In any geohash-5 cell, in any 1-hour window, if `k >= 10` distinct fresh pubkeys (created within the last 30 days) publish `kind:1` events sharing at least one `t` tag, the effective reputation multiplier for those events rises to `log(k)`. This is what prevents legitimate crowd events (a sudden protest, a city-wide outage) from being suppressed as suspected sybil activity.

## 9. Threat model

The protocol is designed to survive:

- **Hostile state actors** flooding with fake reports → defended by locality-weighting + burst-vs-flood distinction (§8.2).
- **Relay shutdown** → anyone may run a relay; clients SHOULD support multiple relays (v0.2 in the reference client).
- **Identity correlation** weaponizing the protocol against users → defended by no profile-server, free pseudonym creation (each user MAY hold many unlinked pubkeys).
- **Sybil farms** → defended by the cost of building locality over time (§8.1).
- **Coerced verification** (regime forces high-rep keys to mark protest reports `fake`) → mitigated by client-side scoring: any client MAY ignore specific pubkeys or relays it distrusts.
- **Compromised media hosts** → media is content-addressed; a swap-in is detected at hash check (§7).

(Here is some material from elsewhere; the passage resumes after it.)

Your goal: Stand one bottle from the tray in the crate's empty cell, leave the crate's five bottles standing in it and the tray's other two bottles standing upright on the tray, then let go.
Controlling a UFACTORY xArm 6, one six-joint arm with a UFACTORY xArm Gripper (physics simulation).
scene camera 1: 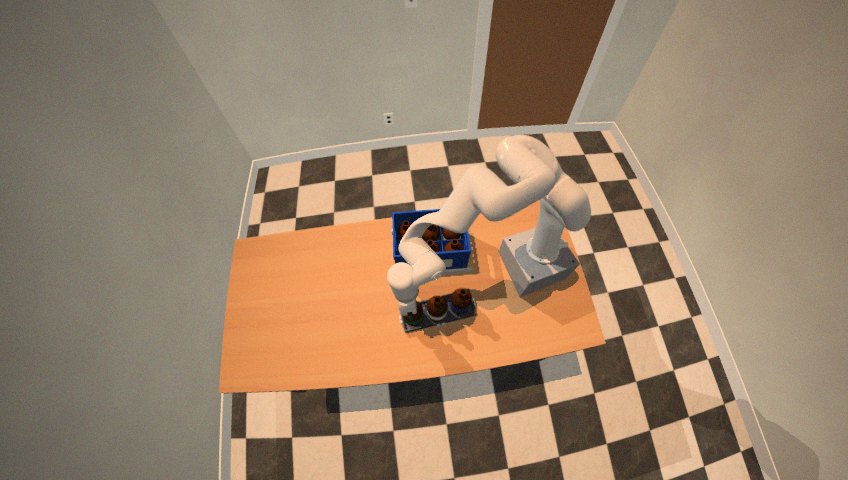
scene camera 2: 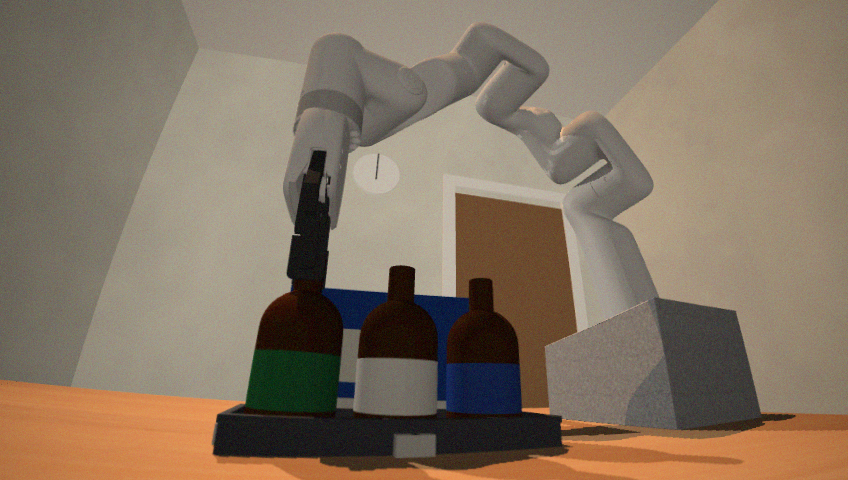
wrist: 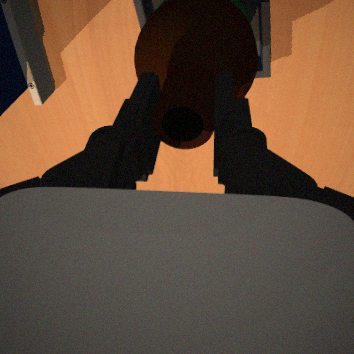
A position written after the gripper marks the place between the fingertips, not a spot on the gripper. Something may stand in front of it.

## 10. Security and privacy notes

- A `["g", ...]` tag at precision 7 reveals the reporter's approximate location. Reporters in sensitive contexts SHOULD use lower precision (5 ≈ 5 km, 4 ≈ 40 km).
- A pubkey reused across many reports is a long-term pseudonym. Clients SHOULD make it easy to generate new pubkeys for distinct contexts (routine vs. sensitive).
- Media metadata (EXIF GPS, device identifiers) MUST be stripped by the client before publishing.
- Timestamps are author-asserted. The 900s future / 86400s past tolerance (§3.1) bounds clock skew without enabling backdating attacks.

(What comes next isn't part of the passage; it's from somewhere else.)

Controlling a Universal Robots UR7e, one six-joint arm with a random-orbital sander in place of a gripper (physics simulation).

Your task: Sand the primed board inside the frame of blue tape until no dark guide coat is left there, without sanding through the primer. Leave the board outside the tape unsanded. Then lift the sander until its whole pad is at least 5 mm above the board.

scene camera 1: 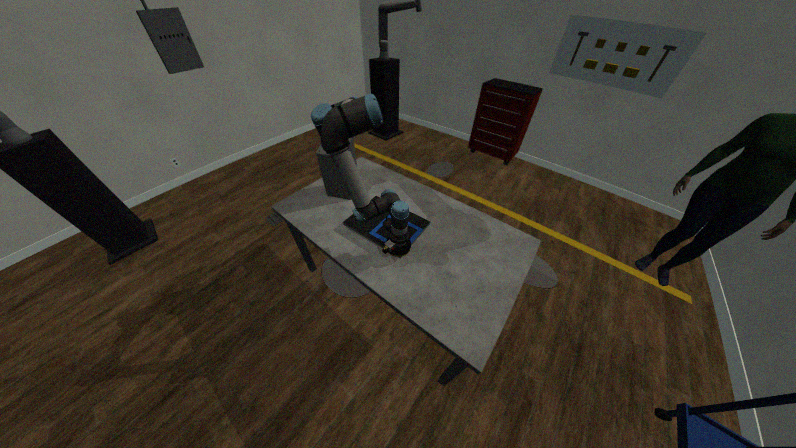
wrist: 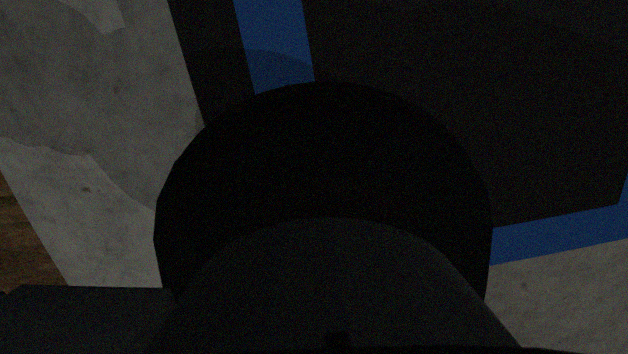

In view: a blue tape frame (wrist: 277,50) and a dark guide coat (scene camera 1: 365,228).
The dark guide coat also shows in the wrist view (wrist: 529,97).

## 11. Forward compatibility

- New `kind` values are allocated by adding an entry here; existing implementations ignore kinds they don't recognize.
- New tag names are added without a version bump; existing implementations preserve them round-trip.
- A new wire-protocol verb is a breaking change and bumps the major version.

## 12. Conformance levels

| Level | Requirements |
|---|---|
| **L1 Relay** | §3, §5, §6 supported. Verifies signatures, indexes single-letter tags, serves filter queries. |
| **L1 Client** | §3, §5 supported. Generates ed25519 keypairs, signs and publishes `kind:1` events with `g` and `t` tags, subscribes and renders incoming events, signs `kind:2` verifications. |
| **L2 Client** | L1 + computes reputation per §8. |
| **L3 Client** | L2 + media handling per §7, burst tolerance per §8.2. |

The v0.1 reference relay is L1. The v0.1 reference client is L3.